- Work request
The expected answer holds every line from the first line of the data below through the line containing "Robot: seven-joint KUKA", exactly as written, and no other line.

- Dataset content
● ● ● ● ●

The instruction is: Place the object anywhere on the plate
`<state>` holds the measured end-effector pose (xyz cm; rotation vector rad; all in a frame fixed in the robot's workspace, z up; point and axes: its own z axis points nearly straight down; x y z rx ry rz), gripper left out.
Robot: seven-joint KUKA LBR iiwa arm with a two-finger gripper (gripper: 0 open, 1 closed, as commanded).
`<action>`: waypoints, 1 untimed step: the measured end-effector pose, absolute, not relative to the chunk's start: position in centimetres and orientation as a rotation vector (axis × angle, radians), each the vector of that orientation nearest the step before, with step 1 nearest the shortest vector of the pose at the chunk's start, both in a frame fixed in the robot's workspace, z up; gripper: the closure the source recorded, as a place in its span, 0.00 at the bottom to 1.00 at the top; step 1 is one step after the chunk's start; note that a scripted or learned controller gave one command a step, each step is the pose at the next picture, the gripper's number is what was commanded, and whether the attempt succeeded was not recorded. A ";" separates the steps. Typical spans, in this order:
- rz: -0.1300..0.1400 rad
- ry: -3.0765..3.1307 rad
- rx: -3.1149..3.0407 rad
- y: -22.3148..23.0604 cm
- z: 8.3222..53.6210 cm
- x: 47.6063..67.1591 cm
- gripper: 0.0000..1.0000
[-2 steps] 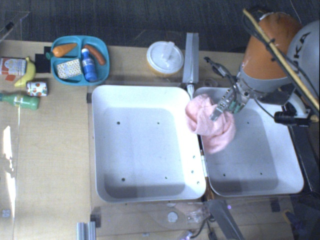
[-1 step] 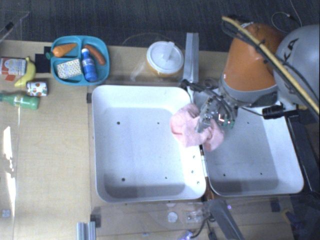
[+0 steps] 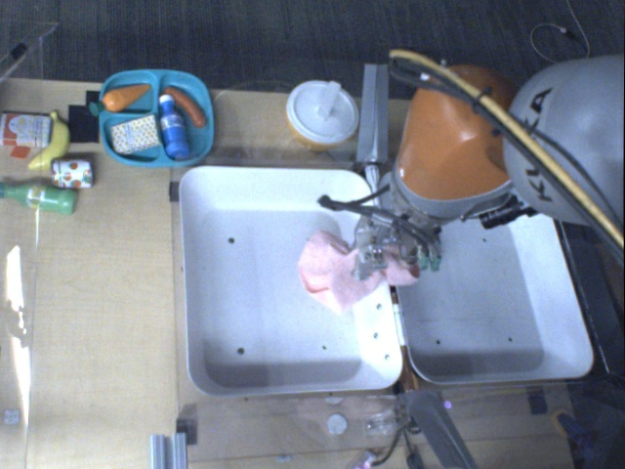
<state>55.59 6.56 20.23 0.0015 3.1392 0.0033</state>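
Observation:
A soft pink object [image 3: 325, 268] lies in the left white bin [image 3: 234, 301], near its right wall. My gripper [image 3: 375, 256] hangs over the pink object's right end, at the divide between the two bins, and part of the object is hidden beneath it. The orange wrist band [image 3: 451, 140] sits just above and right of it. Beyond the left bin's far left corner, a blue divided plate [image 3: 200, 96] rests on the bench. It holds a carrot, a blue bottle, a sausage-like piece and a patterned packet.
The right white bin [image 3: 508, 320] lies under the arm. A white lidded cup [image 3: 322, 113] stands behind the bins. A banana [image 3: 54, 143], a small can [image 3: 72, 173], a green bottle [image 3: 39, 197] and a carton [image 3: 23, 131] lie at the bench's left.

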 end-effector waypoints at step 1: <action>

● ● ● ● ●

- Solution
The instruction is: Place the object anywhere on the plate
`<state>` holds the measured end-effector pose (xyz cm; rotation vector rad; all in a frame fixed in the robot's workspace, z up; point and axes: its own z axis points nearly straight down; x y z rx ry rz), gripper left out.
Robot: seven-joint KUKA LBR iiwa arm with a two-finger gripper (gripper: 0 open, 1 closed, as commanded).

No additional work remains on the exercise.